Dataset with column-specific missingness:
[11]:
age income gender
0 58.0 NaN 0.0
1 48.0 NaN 0.0
2 34.0 60996.513651 1.0
3 27.0 54965.243459 NaN
4 40.0 44493.365689 NaN

Accessing Missingness Mask

[14]:
# Binary mask: 1 = observed, 0 = missing
mask = gen_info.get_mask()
print(mask[:5])


# Boolean mask: True = observed, False = missing
bool_mask = gen_info.get_bool_mask()
print(bool_mask[:5])
[[1 0 1]
 [1 0 1]
 [1 1 1]
 [1 1 0]
 [1 1 0]]
[[ True False  True]
 [ True False  True]
 [ True  True  True]
 [ True  True False]
 [ True  True False]]

Systematically Test Different Missing Mechanisms

We will:

  • Loop through MCAR, MAR, and MNAR

  • Try different missingness rates (30%, 70%)

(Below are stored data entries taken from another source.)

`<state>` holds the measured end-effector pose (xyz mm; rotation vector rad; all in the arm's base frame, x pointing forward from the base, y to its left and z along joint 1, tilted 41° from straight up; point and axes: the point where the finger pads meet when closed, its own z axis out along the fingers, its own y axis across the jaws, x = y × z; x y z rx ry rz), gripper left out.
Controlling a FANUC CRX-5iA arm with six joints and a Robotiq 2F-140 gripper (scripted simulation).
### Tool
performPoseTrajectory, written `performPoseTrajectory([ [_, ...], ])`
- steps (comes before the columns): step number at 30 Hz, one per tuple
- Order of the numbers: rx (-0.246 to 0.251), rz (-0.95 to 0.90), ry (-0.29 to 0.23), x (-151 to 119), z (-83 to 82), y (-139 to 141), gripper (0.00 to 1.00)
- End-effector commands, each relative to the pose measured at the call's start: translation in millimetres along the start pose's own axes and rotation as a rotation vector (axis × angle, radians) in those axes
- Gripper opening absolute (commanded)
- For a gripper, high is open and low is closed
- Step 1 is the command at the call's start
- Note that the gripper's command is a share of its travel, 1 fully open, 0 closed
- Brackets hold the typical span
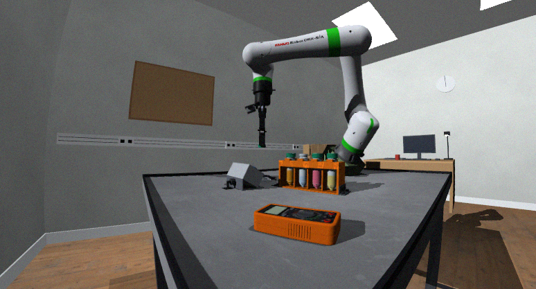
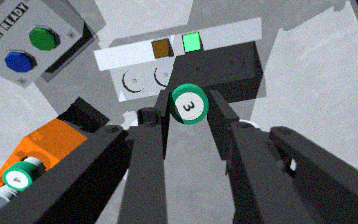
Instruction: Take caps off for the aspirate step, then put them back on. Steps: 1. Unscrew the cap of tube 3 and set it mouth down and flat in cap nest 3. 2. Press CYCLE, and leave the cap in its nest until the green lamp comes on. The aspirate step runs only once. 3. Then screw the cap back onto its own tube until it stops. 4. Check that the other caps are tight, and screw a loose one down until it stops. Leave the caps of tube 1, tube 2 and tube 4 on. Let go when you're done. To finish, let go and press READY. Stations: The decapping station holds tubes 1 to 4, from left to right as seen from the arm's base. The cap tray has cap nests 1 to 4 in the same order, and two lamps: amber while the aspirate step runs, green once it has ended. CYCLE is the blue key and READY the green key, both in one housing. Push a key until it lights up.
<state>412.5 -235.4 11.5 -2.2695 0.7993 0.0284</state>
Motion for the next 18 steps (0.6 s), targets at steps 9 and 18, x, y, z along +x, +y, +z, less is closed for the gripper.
performPoseTrajectory([
  [9, -0.013, 0.192, 0.004, -47, -0.2, -76, 0.30],
  [18, -0.013, 0.192, 0.004, -78, 0.6, -125, 0.30],
])
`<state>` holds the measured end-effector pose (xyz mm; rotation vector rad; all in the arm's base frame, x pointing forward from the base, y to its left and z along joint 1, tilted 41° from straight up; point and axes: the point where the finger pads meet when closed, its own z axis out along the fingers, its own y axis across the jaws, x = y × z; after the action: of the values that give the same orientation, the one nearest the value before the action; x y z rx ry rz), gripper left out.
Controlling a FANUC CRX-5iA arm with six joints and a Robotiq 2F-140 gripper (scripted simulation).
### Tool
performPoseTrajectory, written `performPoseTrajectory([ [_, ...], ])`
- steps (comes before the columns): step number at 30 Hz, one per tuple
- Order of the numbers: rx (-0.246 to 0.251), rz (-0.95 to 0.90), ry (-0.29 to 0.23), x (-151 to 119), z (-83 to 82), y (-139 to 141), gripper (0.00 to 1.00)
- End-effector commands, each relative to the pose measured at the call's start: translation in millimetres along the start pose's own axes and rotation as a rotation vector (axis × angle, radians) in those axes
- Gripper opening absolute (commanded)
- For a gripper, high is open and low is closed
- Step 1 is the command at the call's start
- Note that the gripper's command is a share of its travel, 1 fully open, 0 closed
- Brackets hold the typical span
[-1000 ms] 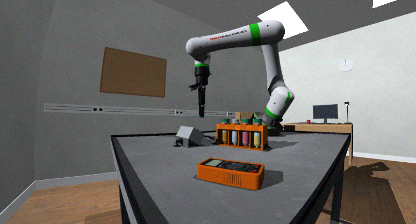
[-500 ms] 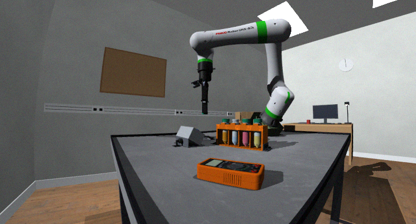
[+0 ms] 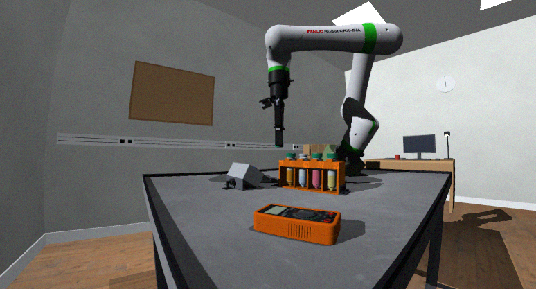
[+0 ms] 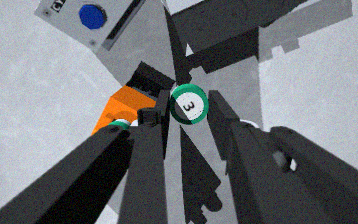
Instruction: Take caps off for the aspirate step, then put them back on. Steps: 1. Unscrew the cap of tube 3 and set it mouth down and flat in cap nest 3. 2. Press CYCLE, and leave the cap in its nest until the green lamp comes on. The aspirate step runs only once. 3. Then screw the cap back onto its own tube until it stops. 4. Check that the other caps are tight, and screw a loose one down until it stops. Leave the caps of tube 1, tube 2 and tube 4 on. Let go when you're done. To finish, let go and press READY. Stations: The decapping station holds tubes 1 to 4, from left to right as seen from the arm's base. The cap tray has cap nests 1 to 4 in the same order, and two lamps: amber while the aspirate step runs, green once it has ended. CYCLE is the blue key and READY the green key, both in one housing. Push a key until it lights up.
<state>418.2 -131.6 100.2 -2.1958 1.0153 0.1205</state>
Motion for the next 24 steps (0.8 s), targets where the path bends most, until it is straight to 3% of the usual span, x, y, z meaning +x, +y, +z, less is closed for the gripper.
performPoseTrajectory([
  [1, -0.002, 0.002, 0.004, -12, -1.3, -14, 0.30],
  [15, -0.002, 0.002, 0.004, -92, -0.8, -100, 0.30],
  [24, -0.002, 0.002, 0.004, -97, -0.8, -106, 0.30],
])
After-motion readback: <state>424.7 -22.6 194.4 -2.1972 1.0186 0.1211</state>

  • Report the missingness structure

  • Perform Little’s MCAR test

[12]:
missing_type_list = ["mcar"]
mechanism_type_list = [1, 2, 3]
missing_rate_list = [0.3, 0.7]

for missing_type in missing_type_list:
    for mechanism_type in mechanism_type_list:
        for missing_rate in missing_rate_list:
            print(f"\nMechanism: {missing_type.upper()}-{mechanism_type} | Missing rate: {missing_rate}")

            # Initialize generator
            mecha = MissMechaGenerator(
                mechanism=missing_type,
                mechanism_type=mechanism_type,
                missing_rate=missing_rate,
                seed=42
            )

            # Fit and apply missingness
            X_missing = mecha.fit_transform(X_train)

            # Report missing rate summary
            print("Missingness summary:")
            compute_missing_rate(X_missing)

            print("-----------------------------------------------------------")


Mechanism: MCAR-1 | Missing rate: 0.3
Missingness summary:
Overall missing rate: 30.17%
181 / 600 total values are missing.

Top variables by missing rate:
n_missing missing_rate (%) n_unique dtype n_total
column
income 67 33.5 133 float64 200
gender 58 29.0 2 float64 200
age 56 28.0 38 float64 200
-----------------------------------------------------------

Mechanism: MCAR-1 | Missing rate: 0.7
Missingness summary:
Overall missing rate: 70.83%
425 / 600 total values are missing.

Top variables by missing rate:
n_missing missing_rate (%) n_unique dtype n_total
column
gender 144 72.0 2 float64 200
income 141 70.5 59 float64 200
age 140 70.0 32 float64 200
-----------------------------------------------------------

Mechanism: MCAR-2 | Missing rate: 0.3
Missingness summary:
Overall missing rate: 30.00%
180 / 600 total values are missing.

Top variables by missing rate:
n_missing missing_rate (%) n_unique dtype n_total
column
gender 64 32.0 2 float64 200
age 60 30.0 39 float64 200
income 56 28.0 144 float64 200
-----------------------------------------------------------

Mechanism: MCAR-2 | Missing rate: 0.7
Missingness summary:
Overall missing rate: 70.00%
420 / 600 total values are missing.

Top variables by missing rate:
n_missing missing_rate (%) n_unique dtype n_total
column
age 144 72.0 30 float64 200
gender 141 70.5 2 float64 200
income 135 67.5 65 float64 200
-----------------------------------------------------------

Mechanism: MCAR-3 | Missing rate: 0.3
Missingness summary:
Overall missing rate: 30.00%
180 / 600 total values are missing.

Top variables by missing rate:
n_missing missing_rate (%) n_unique dtype n_total
column
age 60 30.0 38 float64 200
income 60 30.0 140 float64 200
gender 60 30.0 2 float64 200
-----------------------------------------------------------

Mechanism: MCAR-3 | Missing rate: 0.7
Missingness summary:
Overall missing rate: 70.00%
420 / 600 total values are missing.

Top variables by missing rate:
n_missing missing_rate (%) n_unique dtype n_total
column
age 140 70.0 30 float64 200
income 140 70.0 60 float64 200
gender 140 70.0 2 float64 200
-----------------------------------------------------------

Key Takeaways

  • This batch experiment shows how different mechanisms affect missingness structure.

  • MissMecha makes it easy to systematically evaluate and validate simulation settings.